Get to the heart of customer issues
For some companies, the ability to get to the bottom of why customers are calling and to handle concerns efficiently is reason enough to implement analytics. Commerce technology firm eBay Enterprise dug deeper into correlated issues and link analytics with satisfaction surveys not only to verify theories about why customers contacted the company but also to understand what customers want based on surprise keywords, according to Robin Gomez, director of operational excellence.
For example, customers were searching for the keyword flashlight, which confounded eBay Enterprise's staff. However, as the team delved deeper into the query, they learned that customers were actually using a flashlight to find the serial number on a product. This led to eBay Enterprise advising the client to reposition the serial number, Gomez said.
Helping customers help themselves
Analytics has also helped identify ways to create self-service opportunities for customers, according to Gomez. "We do a lot of first-contact resolution, [which requires] understanding process flows. We had process flows for troubleshooting while on the phone, effectively looking at large delays in time," he said. Those delays could be attributed to representatives walking customers through fixes, which led to eBay Enterprise creating self-help videos and posting them on its website.
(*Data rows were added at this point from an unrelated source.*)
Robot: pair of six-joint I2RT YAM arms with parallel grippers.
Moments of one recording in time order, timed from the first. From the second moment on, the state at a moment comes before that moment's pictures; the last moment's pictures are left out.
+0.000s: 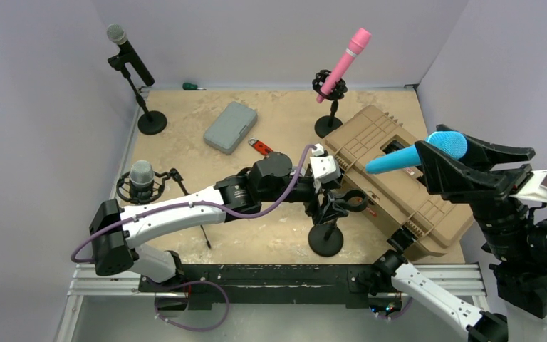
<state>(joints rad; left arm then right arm) -1.16 1.43 1.21 0.09 0.32 -0.09 0.65 0.56 1.47 -0.34 0.06 0.10</state>
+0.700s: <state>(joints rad) -1.16 1.23 1.44 -0.10 0.07 -0.07 0.65 0.60 1.26 -0.12 -0.11 0.30</state>
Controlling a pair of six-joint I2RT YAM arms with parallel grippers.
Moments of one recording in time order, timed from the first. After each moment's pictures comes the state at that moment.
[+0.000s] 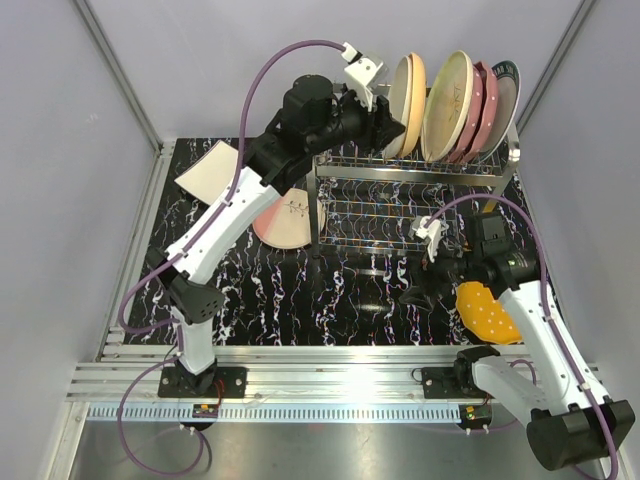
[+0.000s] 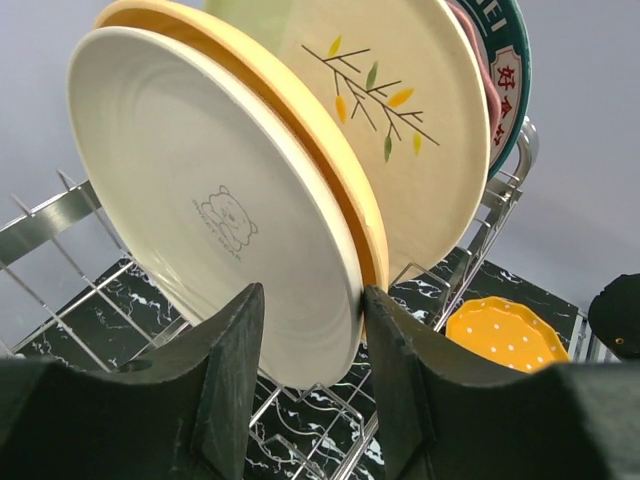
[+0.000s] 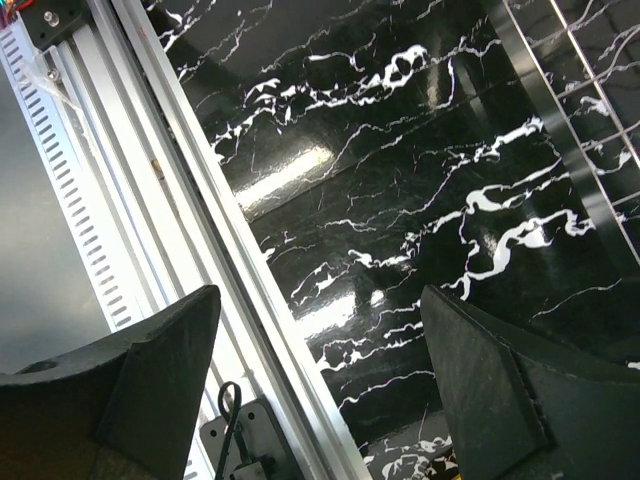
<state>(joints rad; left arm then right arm) -0.76 1.88 2.26 -0.42 0.26 -0.09 0.20 0.93 0.94 -0.98 -0.77 -0.54</state>
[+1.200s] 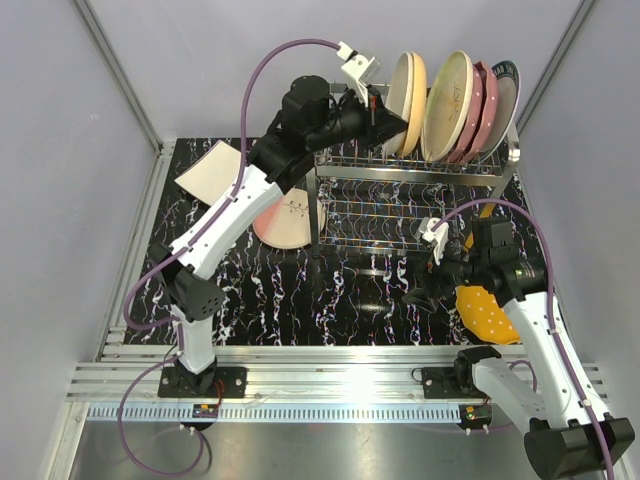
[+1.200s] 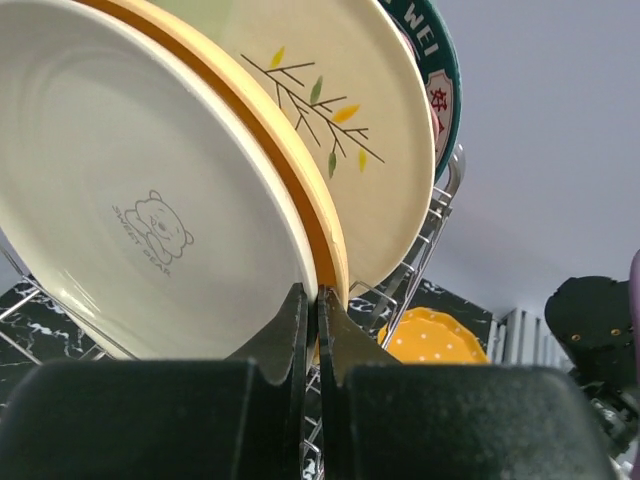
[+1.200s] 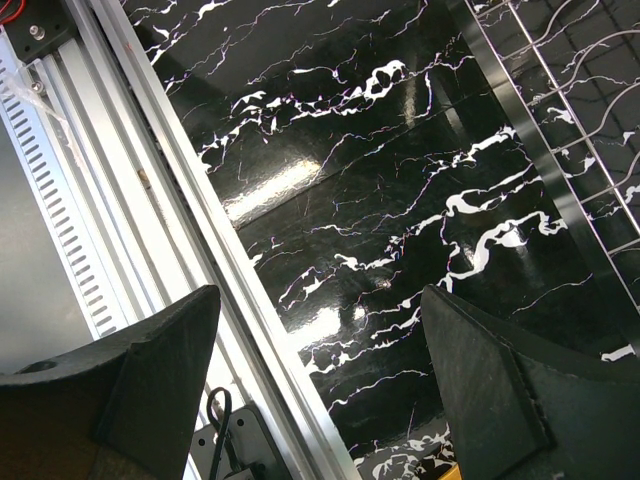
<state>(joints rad) -0.73 1.90 2.21 -0.28 0.42 -0.25 0.17 0.86 0.92 -0.96 -0.78 -0.55</state>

The ability to review metrics such as call transfer history has also helped the company empower customer service agents and resolve calls faster. EBay Enterprise zeroed in on why agent transfer rates were higher and realized that it could authorize the agent to resolve some common issues, which led to a 100% approval rate and decreased transfers to second-tier agents. "Why should [the agent] have to transfer the call when [the next agent] is going to approve it based on these characteristics? Just have the front agent do it," he said.